EXERCISE OBJECTIVE
In the data below, find each line that contains the word "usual" and copy it.

Source records:
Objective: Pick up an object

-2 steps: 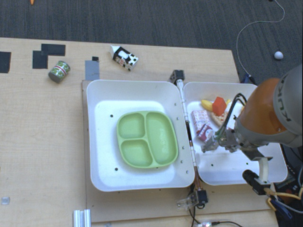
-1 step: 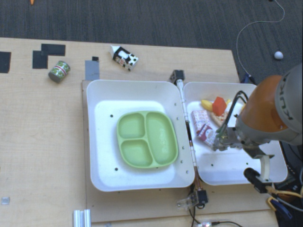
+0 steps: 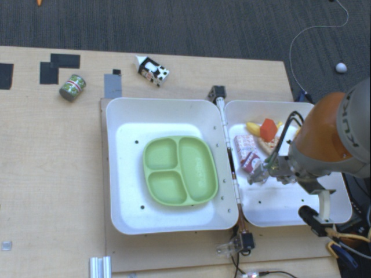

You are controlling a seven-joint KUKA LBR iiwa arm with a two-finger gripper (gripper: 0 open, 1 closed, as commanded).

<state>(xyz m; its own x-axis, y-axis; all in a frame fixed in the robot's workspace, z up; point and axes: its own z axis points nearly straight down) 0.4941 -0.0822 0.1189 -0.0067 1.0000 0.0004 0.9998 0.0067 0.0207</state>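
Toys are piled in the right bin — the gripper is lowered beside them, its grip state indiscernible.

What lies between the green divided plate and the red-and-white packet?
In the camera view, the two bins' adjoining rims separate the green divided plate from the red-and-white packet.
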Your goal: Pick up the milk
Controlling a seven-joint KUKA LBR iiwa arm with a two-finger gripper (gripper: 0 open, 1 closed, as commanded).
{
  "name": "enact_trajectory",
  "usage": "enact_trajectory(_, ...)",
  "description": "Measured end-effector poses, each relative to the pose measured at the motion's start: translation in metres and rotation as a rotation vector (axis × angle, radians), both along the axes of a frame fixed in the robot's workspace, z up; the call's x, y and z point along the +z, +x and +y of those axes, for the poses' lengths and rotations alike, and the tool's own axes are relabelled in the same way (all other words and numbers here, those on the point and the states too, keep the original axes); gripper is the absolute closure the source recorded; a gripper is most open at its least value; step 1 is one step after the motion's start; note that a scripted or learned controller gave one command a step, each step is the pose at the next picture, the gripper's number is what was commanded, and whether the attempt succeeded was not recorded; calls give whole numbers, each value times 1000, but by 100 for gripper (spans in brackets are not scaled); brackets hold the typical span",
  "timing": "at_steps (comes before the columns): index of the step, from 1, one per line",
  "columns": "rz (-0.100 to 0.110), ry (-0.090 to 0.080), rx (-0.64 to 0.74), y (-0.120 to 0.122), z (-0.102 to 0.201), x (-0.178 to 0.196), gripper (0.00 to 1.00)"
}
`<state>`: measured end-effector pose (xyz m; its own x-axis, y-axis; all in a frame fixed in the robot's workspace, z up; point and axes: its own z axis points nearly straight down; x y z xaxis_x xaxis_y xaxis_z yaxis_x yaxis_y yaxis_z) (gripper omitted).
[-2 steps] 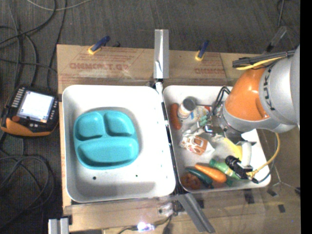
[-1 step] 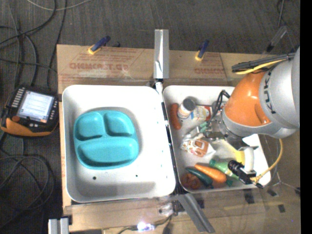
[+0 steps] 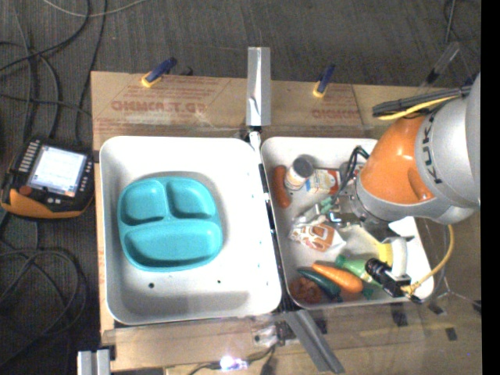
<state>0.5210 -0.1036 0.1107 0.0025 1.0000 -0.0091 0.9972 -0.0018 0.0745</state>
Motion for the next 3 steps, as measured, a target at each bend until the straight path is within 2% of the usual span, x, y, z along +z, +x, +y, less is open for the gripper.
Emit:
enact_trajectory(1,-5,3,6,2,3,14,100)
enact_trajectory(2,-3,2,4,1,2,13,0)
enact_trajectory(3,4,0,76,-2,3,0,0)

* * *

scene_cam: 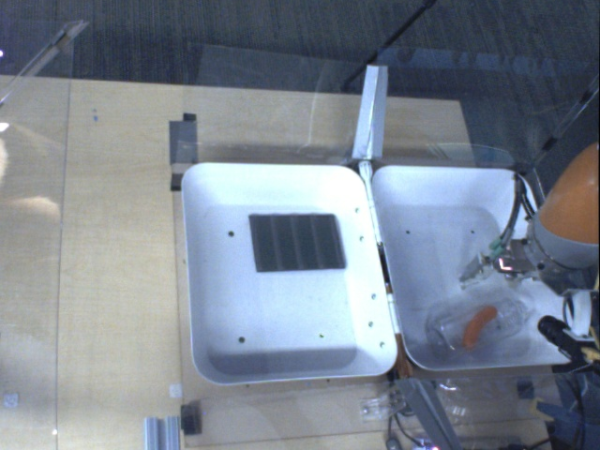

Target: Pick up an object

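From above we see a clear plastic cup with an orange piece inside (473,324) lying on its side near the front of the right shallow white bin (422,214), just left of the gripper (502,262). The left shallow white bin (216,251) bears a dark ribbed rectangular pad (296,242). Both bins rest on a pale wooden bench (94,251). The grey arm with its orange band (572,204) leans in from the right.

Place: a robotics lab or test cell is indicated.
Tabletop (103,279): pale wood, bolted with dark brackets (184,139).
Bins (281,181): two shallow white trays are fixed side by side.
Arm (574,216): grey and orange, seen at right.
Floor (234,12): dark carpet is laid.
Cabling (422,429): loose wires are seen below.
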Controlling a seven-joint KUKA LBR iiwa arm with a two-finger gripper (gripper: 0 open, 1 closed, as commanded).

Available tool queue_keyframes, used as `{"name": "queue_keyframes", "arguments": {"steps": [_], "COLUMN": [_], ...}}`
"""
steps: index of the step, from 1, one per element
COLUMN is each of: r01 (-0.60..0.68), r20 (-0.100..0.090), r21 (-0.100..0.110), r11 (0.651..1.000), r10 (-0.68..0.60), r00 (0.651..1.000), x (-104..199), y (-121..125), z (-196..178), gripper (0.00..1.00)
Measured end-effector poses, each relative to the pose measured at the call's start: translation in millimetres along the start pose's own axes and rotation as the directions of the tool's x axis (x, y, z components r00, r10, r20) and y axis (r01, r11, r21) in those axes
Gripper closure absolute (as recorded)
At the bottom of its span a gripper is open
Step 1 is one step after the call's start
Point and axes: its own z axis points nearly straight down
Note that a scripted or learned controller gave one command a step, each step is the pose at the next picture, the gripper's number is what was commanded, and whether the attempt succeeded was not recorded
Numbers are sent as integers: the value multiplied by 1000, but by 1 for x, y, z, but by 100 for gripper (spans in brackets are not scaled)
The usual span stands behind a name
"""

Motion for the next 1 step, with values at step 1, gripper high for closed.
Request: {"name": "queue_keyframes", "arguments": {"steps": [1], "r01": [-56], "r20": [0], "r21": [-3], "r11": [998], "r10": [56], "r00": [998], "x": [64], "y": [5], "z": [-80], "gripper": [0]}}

REPLY
Motion for the next 3 steps, as measured, a target at each bend until the straight path is within 2% of the usual span, x, y, z along +z, +x, +y, less is open for the gripper.
The usual span stands behind a name

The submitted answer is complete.